Confieso que fue uno de los partidos más largos que me tocó presenciar. En él, Ovidio hizo un gol y todos en la tribuna enloquecimos. Todos menos él, porque cuando Ovidio hacía un gol, por muy importante o vistoso que fuera, no lo festejaba. Serio como siempre, apenas le daba una palmadita en el trasero a los compañeros que se le acercaban para congratularlo por la conquista. Cuando acabó el juego, Achá me tomó de la mano y corrimos hacia el vestuario. Mis rodillas temblaban, mi corazón amenazaba con romperme el pecho. De pronto se abrió la puerta y fue como entrar al paraíso: olor a fricción Vita, jugadores con torsos desnudos y sudorosos, gritos de algarabía, abrazos, algunos reporteros con micrófono y auriculares, el utilero corriendo presuroso para rescatar las camisetas y los cortos. Y casi al final del camarín, sentado en una banca de madera, agachado, desatándose los cordones de los botines estaba él, Ovidio. Levantó la mirada y saludó a Achá. Yo quedé petrificado, sin atinar a hacer o decir algo, como si hubiera visto un fantasma. “Hola muchacho”, me dijo y me extendió la mano. Recuerdo que me preguntó si me había gustado el partido, mas no recuerdo qué le respondí. Cuando me sobrepuse a tan mágico momento estábamos saliendo del estadio, camino de vuelta al barrio, allí donde ahora ansiaba llegar lo más rápido posible para contarles a mis amigos y a quien quisiera escucharme lo que había sido ese mi paso fugaz por el edén.
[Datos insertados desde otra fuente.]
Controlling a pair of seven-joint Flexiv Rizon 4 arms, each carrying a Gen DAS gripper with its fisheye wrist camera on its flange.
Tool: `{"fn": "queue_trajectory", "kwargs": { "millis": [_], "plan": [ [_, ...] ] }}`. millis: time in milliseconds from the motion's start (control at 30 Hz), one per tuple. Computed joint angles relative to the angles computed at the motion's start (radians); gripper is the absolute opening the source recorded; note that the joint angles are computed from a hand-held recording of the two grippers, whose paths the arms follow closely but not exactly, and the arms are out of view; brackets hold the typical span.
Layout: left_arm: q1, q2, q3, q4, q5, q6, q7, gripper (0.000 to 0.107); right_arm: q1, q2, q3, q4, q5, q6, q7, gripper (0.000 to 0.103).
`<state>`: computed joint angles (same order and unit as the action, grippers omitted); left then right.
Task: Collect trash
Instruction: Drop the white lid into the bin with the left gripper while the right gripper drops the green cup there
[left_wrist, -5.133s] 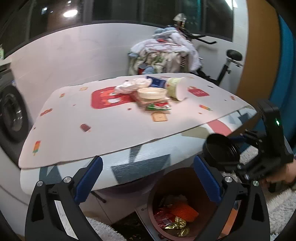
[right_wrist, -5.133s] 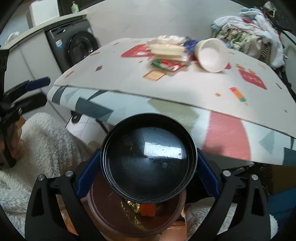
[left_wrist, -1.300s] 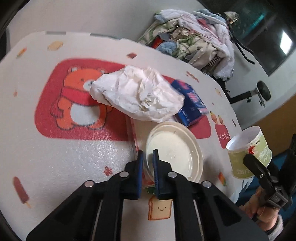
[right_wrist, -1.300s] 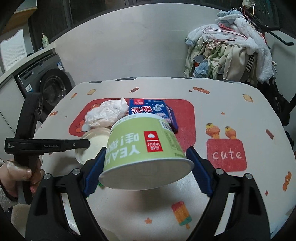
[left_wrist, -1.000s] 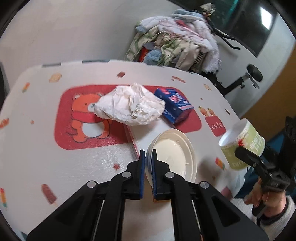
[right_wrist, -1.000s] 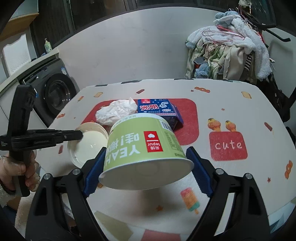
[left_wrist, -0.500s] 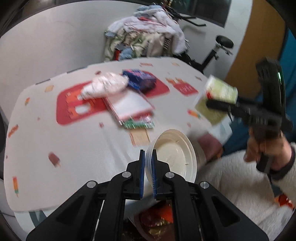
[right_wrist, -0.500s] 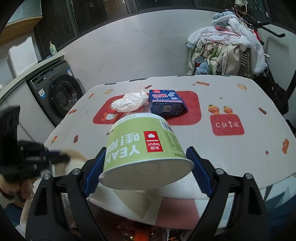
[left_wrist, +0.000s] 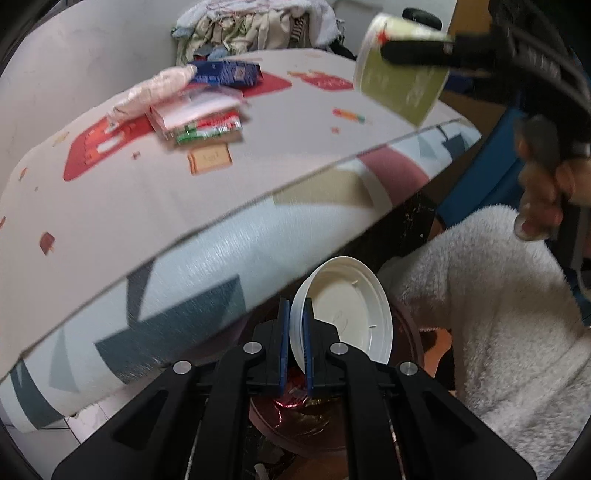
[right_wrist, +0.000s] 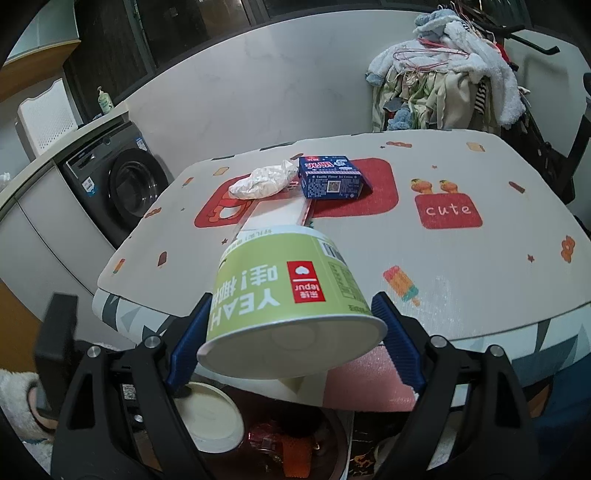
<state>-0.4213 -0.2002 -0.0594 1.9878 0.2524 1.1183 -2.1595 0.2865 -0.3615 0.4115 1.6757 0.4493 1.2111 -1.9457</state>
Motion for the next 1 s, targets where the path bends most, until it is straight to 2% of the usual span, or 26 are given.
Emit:
{"fn": "queue_trajectory", "kwargs": {
  "millis": [233,300,333,367,500,667,800,1000],
  "plan": [
    [-0.006,-0.027,-0.016,0.022,-0.037,-0.025,0.033,0.009,-0.003,0.002,0.001,0.023,0.016,0.0,0.005,0.084],
    [-0.007,-0.02,-0.016,0.036,-0.047,-0.007,0.042,0.02,-0.003,0.002,0.001,0.03,0.019,0.001,0.008,0.084],
    [-0.016,-0.015,-0.006,0.033,-0.025,-0.004,0.023,0.037,-0.003,0.003,0.001,0.035,0.02,0.003,0.008,0.084],
    [-0.032,-0.005,0.013,0.024,0.026,0.0,-0.021,0.049,-0.001,0.004,-0.001,0.042,0.018,0.009,0.01,0.084],
    [-0.045,0.037,0.042,0.021,0.145,0.039,-0.164,0.06,-0.001,0.01,0.001,0.065,0.013,0.018,0.011,0.084],
    [-0.058,0.121,0.056,-0.011,0.428,-0.007,-0.458,0.079,-0.004,0.023,0.008,0.098,0.014,0.002,0.002,0.084],
    [-0.035,0.193,0.016,-0.013,0.564,-0.084,-0.584,0.086,0.006,0.033,0.006,0.13,0.009,-0.016,-0.002,0.084],
    [0.033,0.263,-0.05,0.021,0.62,-0.159,-0.682,0.09,0.032,0.048,0.006,0.177,0.008,-0.06,-0.017,0.084]
  ]
}}
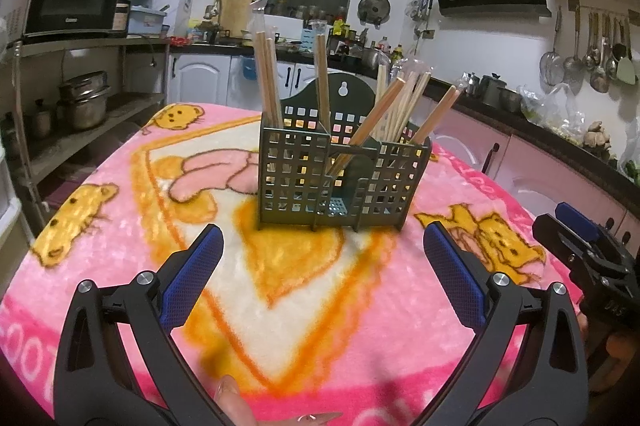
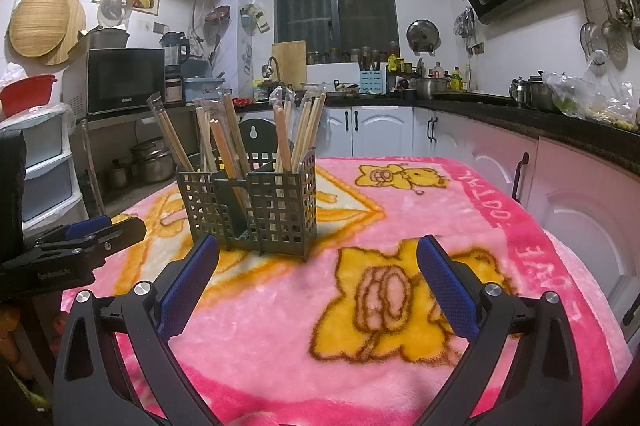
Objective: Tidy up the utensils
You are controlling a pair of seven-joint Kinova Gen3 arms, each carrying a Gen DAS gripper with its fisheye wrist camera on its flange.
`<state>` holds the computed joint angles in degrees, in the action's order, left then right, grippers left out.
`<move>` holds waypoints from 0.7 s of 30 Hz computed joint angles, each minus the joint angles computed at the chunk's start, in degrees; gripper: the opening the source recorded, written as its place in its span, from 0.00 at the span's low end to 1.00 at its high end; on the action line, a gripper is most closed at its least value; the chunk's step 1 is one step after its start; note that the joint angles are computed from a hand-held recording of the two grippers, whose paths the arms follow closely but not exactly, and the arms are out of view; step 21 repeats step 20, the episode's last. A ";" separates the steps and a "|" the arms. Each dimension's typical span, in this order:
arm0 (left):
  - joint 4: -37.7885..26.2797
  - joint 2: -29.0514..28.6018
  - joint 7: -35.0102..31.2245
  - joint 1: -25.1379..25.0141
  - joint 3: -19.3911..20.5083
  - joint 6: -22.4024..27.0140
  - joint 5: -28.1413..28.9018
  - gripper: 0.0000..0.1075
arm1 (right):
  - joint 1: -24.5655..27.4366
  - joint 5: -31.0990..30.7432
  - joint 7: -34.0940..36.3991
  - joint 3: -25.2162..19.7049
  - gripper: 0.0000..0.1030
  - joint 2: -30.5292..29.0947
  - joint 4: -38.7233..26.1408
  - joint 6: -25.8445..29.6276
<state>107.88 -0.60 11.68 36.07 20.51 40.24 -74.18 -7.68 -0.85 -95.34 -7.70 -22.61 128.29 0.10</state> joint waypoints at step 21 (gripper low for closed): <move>-17.13 8.00 -30.10 -19.40 7.01 20.69 25.92 0.86 | 9.36 6.96 -4.54 5.87 0.94 16.11 -23.14 29.86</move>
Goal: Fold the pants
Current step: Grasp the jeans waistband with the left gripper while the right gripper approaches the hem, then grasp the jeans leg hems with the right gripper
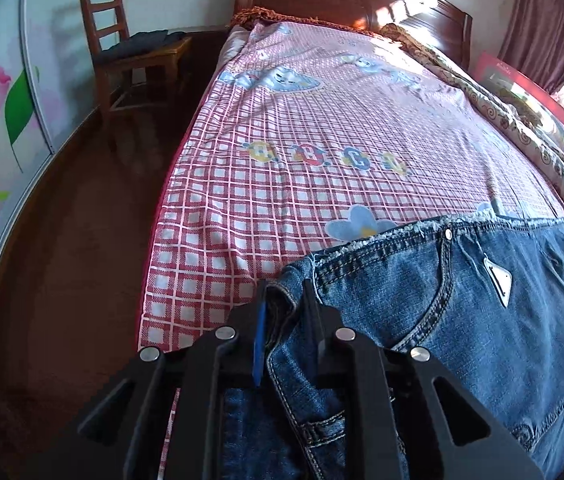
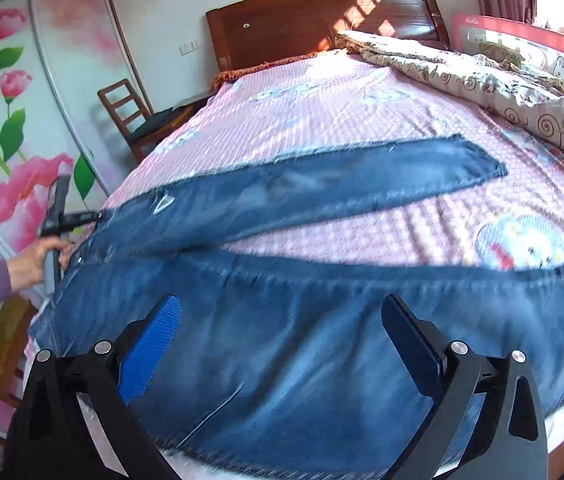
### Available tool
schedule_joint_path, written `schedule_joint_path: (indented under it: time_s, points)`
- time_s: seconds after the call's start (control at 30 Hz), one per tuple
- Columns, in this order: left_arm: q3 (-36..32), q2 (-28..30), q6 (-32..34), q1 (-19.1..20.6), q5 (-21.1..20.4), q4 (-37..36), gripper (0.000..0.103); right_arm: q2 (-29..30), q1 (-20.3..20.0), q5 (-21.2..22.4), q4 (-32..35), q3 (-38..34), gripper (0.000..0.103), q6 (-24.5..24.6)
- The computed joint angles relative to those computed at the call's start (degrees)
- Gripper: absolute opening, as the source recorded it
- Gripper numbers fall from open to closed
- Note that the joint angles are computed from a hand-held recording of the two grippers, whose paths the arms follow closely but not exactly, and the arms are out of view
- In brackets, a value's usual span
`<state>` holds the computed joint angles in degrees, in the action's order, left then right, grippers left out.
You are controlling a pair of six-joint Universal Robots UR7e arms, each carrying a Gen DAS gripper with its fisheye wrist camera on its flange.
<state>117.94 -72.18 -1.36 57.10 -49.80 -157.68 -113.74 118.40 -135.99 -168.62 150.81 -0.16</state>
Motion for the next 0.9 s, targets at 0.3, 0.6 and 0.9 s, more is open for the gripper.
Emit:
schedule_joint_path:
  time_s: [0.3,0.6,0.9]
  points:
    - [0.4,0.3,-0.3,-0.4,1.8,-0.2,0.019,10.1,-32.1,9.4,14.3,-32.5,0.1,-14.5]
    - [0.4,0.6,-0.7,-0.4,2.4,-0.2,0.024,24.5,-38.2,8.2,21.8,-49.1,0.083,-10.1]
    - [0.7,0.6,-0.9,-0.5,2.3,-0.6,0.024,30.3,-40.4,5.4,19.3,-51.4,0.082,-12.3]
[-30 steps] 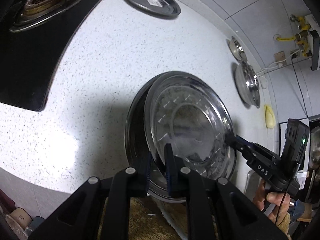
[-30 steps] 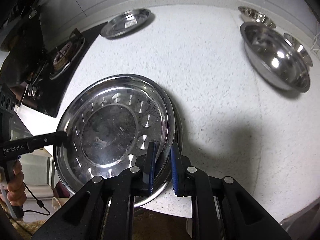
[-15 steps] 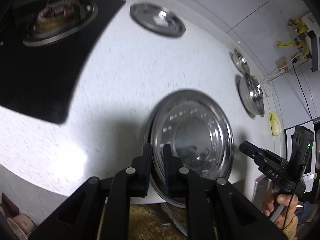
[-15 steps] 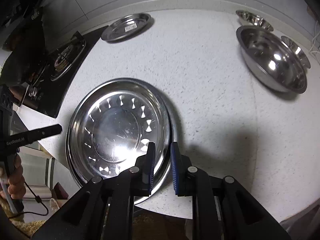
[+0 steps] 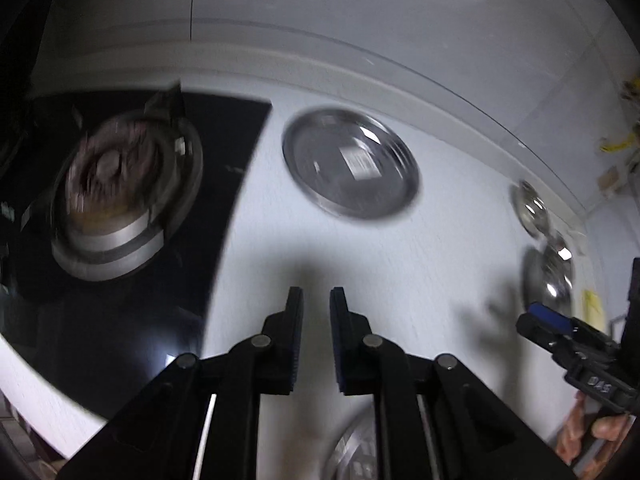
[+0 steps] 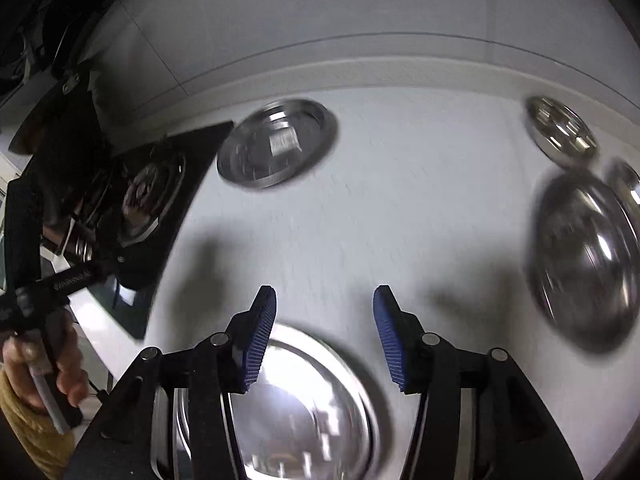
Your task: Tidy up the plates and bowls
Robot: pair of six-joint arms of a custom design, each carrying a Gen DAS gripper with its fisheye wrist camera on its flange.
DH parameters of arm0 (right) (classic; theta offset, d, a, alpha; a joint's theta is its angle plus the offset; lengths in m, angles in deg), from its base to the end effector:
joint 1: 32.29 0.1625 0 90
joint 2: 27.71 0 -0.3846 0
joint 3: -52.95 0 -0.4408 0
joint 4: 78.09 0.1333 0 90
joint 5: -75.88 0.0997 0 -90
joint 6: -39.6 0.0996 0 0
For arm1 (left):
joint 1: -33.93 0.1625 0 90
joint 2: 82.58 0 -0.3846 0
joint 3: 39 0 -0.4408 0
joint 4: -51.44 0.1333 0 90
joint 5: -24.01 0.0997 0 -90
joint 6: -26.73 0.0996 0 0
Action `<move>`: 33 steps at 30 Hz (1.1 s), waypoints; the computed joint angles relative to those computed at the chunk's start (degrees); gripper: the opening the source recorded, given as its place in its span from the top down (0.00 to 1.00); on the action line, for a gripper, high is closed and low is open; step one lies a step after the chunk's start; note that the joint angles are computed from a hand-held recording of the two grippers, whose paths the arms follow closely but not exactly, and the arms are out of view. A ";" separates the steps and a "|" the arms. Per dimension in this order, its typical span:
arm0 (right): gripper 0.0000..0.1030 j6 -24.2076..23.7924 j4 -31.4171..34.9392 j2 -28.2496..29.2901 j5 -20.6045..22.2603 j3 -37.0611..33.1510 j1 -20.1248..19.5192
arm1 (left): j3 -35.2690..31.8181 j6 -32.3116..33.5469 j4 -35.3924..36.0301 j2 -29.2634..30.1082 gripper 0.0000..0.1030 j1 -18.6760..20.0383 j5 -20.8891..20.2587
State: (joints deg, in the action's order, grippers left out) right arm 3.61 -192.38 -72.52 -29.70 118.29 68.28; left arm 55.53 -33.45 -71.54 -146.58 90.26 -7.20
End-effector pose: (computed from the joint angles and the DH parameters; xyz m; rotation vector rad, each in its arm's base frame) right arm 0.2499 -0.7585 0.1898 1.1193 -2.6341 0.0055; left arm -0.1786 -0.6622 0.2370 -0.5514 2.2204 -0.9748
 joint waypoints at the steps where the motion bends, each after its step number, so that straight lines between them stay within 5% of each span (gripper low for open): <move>1: 0.51 0.66 0.98 2.32 0.35 -2.84 0.28 | -1.78 1.51 0.00 1.07 0.87 0.97 0.61; 5: 0.48 2.95 3.23 14.13 -0.21 -16.76 1.43 | -7.43 5.16 -3.00 4.82 0.67 5.10 1.47; 14: 0.48 6.12 13.09 34.38 -2.19 -44.21 1.75 | -16.07 6.57 -3.23 9.91 0.67 11.37 -0.37; 18: 0.48 6.59 18.00 41.78 -2.51 -55.79 1.56 | -17.45 8.98 -7.38 10.83 0.67 13.42 -5.06; 22: 0.49 5.46 17.15 42.17 -2.06 -55.58 1.70 | -17.03 12.18 -13.85 10.95 0.67 14.40 -7.28; 24: 0.72 4.35 15.86 41.84 -2.69 -54.29 1.93 | -16.95 15.38 -17.72 11.18 0.68 15.12 -9.85; 26: 0.89 2.75 15.66 42.91 -4.19 -55.12 2.43 | -17.49 15.76 -17.45 11.71 0.88 15.26 -9.60; 29: 0.89 0.59 8.07 37.21 -7.51 -43.80 3.24 | -17.18 14.98 -16.50 11.41 0.94 15.30 -9.15; 33: 0.89 0.08 4.66 32.29 -6.63 -36.45 3.49 | -13.77 14.78 -16.81 8.79 0.93 12.60 -7.19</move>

Varias décadas después, ambos trabajando como cónsules, tuve la suerte de volver a darle la mano a Ovidio. Por vergüenza o algo parecido no le conté nada sobre nuestro “primer encuentro”. Al sentirlo tan cerca volví a emocionarme como esa tarde en el Lastra. Miles de imágenes volvieron a mi mente: mis pósters del “Hoy” en la pared, su golazo de la primera final liguera contra Oriente el 77, sus palmaditas en el trasero, su seriedad, nuestro saludo, nuestras cachañitas en el barrio y esa certeza infantil de que Ovidio era un dios, por tanto inmortal, distinto a nosotros, simples mortales.

Después de la noticia que nos llegó este jueves desde España, me ratifico en mis sospechas: Ovidio no se murió, porque tipos que juegan a la pelota como lo hacía él no pueden morirse. Presumo que en el partido que se juega “allá arriba”, el Gran DT precisaba un talentoso 10 y lo llamó a Messa. Es eso. Te encomiendo, querido, Ovidio que nos guardes un lugarcito en la tribuna de por allá, para que cuando sea nuestro turno, volvamos a gritar tus goles y salgamos corriendo hacia el camarín para ver si esta vez nos animamos a pedirte ese autógrafo y esa camiseta tan soñados cuanto ausentes. Gracias por todo, maestro.